Indeed, the war between the Arab world and Israel is long over. The Jewish state has signed normalization and peace agreements with Egypt, initially its most ferocious and dangerous enemy, Jordan, the United Arab Emirates, Bahrain, Morocco, and even Sudan. Hundreds of thousands of Israelis vacation in Dubai and Abu Dhabi every year. Sooner or later, Saudi Arabia will likely normalize relations with Israel, though the two almost surely already work together on security matters involving Iran.
And though we shouldn’t jump the gun, considering the history of that war-torn nation, even Syria’s new leader, Ahmed al Sharaa, has reportedly expressed openness to joining the Abraham Accords and normalizing relations with Israel.
It is all this success, in fact, that precipitated the Hamas attack on Oct. 7.
“There is no doubt that the Saudi-Zionist normalization agreement is progressing significantly,” the late Yahya Sinwar reportedly told followers, according to the Wall Street Journal. Sinwar — not to be confused with fellow psycho Mohamad Sinwar, who was recently eliminated by Israelis while hiding under a hospital — worried that the deal would “open the door for the majority of Arab and Islamic countries to follow the same path.”
In recently discovered documents, it was revealed that days before the attack, Sinwar told his people that an “extraordinary act” was necessary to derail peace talks because it threatened to marginalize the Palestinian cause further.
The Abraham Accords only worked because the U.S. finally bypassed the intractable Palestinians, who have actively stood in the way of every peace agreement in the region since 1947.
“Our Arab brothers have abandoned us,” Palestinians grumbled at the time.
It is true, Arabs have moved on.
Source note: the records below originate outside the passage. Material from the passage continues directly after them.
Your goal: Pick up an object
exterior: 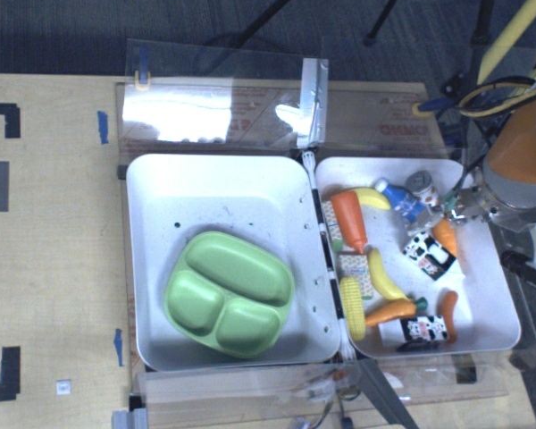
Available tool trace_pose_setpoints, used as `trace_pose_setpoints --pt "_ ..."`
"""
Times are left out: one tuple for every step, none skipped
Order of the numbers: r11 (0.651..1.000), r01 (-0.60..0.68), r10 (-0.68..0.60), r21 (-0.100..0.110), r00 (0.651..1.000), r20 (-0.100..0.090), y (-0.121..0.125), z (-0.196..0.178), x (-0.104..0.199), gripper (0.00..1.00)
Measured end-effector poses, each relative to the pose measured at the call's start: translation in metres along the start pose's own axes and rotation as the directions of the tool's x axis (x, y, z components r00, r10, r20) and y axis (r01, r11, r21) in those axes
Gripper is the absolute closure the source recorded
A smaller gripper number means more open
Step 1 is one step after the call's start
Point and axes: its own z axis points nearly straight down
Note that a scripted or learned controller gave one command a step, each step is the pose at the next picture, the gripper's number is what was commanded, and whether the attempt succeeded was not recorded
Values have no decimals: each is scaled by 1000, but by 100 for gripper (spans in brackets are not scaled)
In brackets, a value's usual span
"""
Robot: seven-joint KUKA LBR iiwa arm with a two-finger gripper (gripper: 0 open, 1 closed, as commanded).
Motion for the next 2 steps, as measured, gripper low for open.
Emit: trace_pose_setpoints --pt "1000 -2 2 -7 1000 15 1 -12 -5 100" --pt "994 -102 102 41 995 6 -51 -115 68 100"
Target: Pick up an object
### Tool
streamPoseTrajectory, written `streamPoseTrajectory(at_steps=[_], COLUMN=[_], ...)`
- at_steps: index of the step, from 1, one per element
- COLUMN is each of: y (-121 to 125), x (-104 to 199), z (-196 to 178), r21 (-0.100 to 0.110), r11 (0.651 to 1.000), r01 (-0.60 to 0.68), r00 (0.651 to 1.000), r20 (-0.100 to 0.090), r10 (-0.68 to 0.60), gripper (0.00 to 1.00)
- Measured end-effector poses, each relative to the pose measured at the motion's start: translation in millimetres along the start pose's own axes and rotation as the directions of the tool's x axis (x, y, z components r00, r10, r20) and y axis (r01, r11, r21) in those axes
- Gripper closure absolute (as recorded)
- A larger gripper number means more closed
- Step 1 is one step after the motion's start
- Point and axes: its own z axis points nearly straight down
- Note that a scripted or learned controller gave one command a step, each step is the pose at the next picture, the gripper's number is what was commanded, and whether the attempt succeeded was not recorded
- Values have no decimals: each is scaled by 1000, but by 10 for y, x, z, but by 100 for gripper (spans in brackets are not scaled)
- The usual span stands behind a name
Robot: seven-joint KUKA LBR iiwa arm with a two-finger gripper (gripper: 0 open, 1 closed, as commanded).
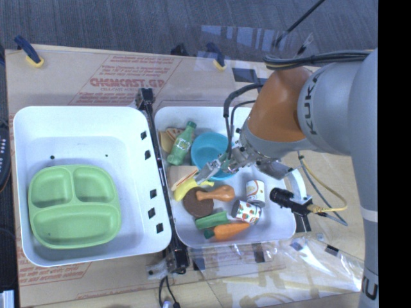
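Note:
My gripper (210,170) hangs low over the middle of the right bin (280,231), at the lower left rim of a blue bowl (208,149). Just below it lie a yellow banana (185,188) and a tan chicken drumstick (218,193). A brown round patty (196,203) sits beside the drumstick. A green bottle (182,144) lies to the upper left of the bowl. Nothing shows as lifted by the gripper. The orange-banded wrist hides the bin's right rear part.
At the right bin's front lie a carrot (230,231), a green vegetable piece (211,221) and two small printed cans (254,189) (247,212). A tan piece (171,137) lies by the bottle. The left bin (77,130) holds a green divided plate (74,205).

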Motion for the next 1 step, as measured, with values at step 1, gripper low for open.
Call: streamPoseTrajectory(at_steps=[1], y=[255], x=[53], z=[629], r21=[-3], r11=[999], r01=[-32], r00=[999], r20=[1], r10=[32], gripper=[0])
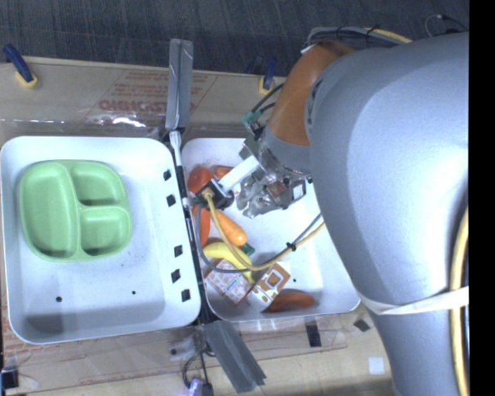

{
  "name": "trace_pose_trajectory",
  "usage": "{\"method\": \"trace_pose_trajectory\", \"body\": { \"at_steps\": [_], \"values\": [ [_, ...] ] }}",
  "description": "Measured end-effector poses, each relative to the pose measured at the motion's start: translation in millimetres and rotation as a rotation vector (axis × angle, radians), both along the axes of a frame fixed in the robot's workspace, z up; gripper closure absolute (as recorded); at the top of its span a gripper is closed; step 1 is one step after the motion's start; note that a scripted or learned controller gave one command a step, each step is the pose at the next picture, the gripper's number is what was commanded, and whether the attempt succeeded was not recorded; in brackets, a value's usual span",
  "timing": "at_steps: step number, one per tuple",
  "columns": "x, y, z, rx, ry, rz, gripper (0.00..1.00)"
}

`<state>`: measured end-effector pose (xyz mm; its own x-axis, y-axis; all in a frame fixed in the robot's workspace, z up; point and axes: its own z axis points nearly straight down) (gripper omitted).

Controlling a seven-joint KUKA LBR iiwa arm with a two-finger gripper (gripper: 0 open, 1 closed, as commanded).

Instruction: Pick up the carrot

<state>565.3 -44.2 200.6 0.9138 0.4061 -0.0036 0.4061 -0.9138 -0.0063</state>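
The jaws' state could not be told; below them the right bin (334, 291) held a carrot (231, 230) and a banana (225, 254).

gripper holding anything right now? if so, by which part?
Cannot be told. The two-finger gripper hangs over the right white bin, above the orange carrot and yellow banana; no item visibly sits between its fingers.

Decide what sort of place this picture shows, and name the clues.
Probably a robotics lab bench for grasping trials: a grey robot arm reaches over two white bins, one holding toy food like a carrot, the other a green divided plate.
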Motion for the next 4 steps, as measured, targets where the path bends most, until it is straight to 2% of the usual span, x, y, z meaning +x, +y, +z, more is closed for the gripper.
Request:
{"method": "trace_pose_trajectory", "body": {
  "at_steps": [1, 2, 3, 4],
  "values": [
    [-0.1, 0.1, -0.1, 0.000, 0.000, 0.000, 0.00],
    [8.3, 141.7, -54.6, -0.004, -0.003, -0.212, 0.00],
    [9.6, 234.1, -102.7, -0.012, -0.009, -0.219, 0.00],
    [-8.2, 232.9, -100.7, -0.013, -0.017, -0.109, 0.00]
  ]
}}
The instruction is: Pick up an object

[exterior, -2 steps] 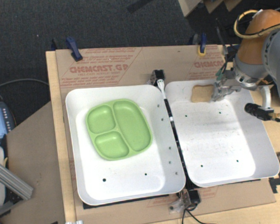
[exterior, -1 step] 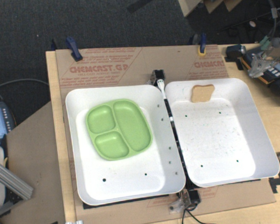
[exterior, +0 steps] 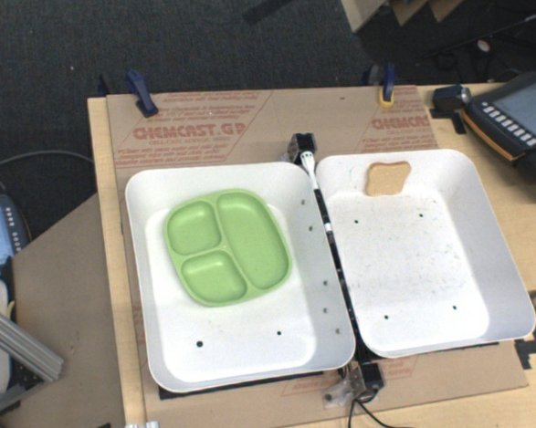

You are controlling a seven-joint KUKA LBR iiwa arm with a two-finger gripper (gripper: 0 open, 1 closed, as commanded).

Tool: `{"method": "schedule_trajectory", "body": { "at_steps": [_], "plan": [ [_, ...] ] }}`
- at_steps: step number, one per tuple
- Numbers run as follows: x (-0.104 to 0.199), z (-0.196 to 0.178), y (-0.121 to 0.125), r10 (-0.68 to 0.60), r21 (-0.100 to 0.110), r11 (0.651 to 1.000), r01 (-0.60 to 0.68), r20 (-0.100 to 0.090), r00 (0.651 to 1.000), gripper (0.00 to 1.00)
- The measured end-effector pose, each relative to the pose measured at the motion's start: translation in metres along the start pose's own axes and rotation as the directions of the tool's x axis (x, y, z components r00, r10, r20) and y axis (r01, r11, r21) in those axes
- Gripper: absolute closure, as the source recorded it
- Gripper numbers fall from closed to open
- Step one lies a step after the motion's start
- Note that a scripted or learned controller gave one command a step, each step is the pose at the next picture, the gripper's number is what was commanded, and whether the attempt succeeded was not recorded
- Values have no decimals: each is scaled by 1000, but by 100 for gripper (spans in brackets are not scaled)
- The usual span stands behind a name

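Note:
A green plate point(exterior: 228, 247) with three compartments lies flat in the left white bin point(exterior: 167, 344), toward its far half. A tan slice of bread point(exterior: 387, 178) lies at the far edge of the right white bin point(exterior: 419, 280), left of its middle.
The two bins meet along a black seam point(exterior: 331, 250) on a brown board point(exterior: 243, 119). Blue and yellow clamps point(exterior: 140, 92) hold the board's far edge. A black tablet-like device point(exterior: 509, 123) sits at the far right. Cables run off the near edge.

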State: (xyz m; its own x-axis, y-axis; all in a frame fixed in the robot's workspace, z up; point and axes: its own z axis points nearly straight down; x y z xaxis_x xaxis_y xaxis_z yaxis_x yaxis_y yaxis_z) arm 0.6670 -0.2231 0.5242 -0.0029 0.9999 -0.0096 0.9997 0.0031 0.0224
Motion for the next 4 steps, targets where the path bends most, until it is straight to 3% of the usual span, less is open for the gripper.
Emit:
{"method": "schedule_trajectory", "body": {
  "at_steps": [1,2,3,4],
  "plan": [
    [1,139,-23,5,35,999,-5,-13,1000,100],
    [9,258,-67,5,37,999,-5,-14,1000,100],
    [0,93,-15,0,0,1000,0,-1,1000,100],
    [66,129,-65,-1,27,1000,1,-13,1000,100]
  ]
}}
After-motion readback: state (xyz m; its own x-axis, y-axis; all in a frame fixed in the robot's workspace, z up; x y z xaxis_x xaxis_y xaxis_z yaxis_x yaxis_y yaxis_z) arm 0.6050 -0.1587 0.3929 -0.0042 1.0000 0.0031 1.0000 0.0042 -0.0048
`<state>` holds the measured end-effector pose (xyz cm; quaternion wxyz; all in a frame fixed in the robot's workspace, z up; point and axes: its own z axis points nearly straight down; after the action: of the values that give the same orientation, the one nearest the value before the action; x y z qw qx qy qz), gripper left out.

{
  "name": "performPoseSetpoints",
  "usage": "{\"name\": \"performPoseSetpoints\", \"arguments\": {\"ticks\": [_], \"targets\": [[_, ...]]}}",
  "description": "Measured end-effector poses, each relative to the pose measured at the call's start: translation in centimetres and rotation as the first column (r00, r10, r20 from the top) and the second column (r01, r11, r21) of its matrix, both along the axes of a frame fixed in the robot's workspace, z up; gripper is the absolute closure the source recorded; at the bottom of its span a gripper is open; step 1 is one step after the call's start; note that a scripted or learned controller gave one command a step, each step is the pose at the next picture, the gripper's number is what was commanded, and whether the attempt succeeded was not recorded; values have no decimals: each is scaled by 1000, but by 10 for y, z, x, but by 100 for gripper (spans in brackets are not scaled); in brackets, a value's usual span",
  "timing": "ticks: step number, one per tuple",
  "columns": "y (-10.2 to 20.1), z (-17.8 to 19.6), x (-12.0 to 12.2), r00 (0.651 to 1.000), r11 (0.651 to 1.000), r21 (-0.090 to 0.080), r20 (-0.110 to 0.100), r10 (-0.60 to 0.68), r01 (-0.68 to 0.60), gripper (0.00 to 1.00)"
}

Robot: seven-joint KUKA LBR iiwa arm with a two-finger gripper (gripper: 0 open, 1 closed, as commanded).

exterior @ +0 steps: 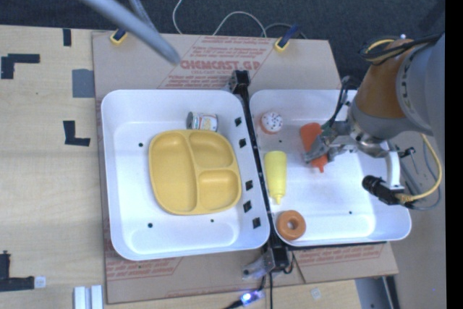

Israel’s war is now with the jihadi dictatorship of Iran, which has no rational geopolitical reason to be involved in the conflict. The theocratic Iranian state is willing to fight to the last Arab through proxy armies in Yemen, Lebanon, and Gaza. This is why allowing the Twelver Shia extremist mullahs who rule over Iran to get their hands on nuclear weapons is a casus belli for Israel, as it should be for the world.
So Westerners can still debate Israel’s “right to exist,” as if those living in their ancestral homeland, who emerged victorious from three major multiprong attacks from the Arab world, not to mention an endless series of terrorist threats over the past 70 or so years, care. But the chances of Israel not existing are up there with Germany or Mexico not existing. Until Palestinians and their allies come to terms with that reality, there can’t be peace.
Now, Israel is not without domestic problems. On some days, the parliamentary system resembles that of a Central American Banana Republic. Yet, in comparison to Egypt, Jordan, Syria, Sudan, and Lebanon, it is a model of stability.
One day soon, the war in Gaza will end, and Israel will continue on its trajectory. The only thing that “pro-Palestinian” protesters who occupy buildings and bully Jews on U.S. campuses are accomplishing is the prolonged sacrifice of civilians. Recall that before Sinwar was eliminated, he told his flock that they “have the Israelis right where we want them” because civilians were “necessary sacrifices” to convince the West to turn on Israel. So, Israel is now finishing an ugly, protracted conflict with a guerrilla army that purposely ensconces itself in the civilian population.
WELCOME TO THE INTIFADA, AMERICA
Hamas is on its last legs. Hezbollah is weakened. Assad is gone.
Those rallying for the destruction of the Jewish state are engaged in a lost cause, and that is comforting.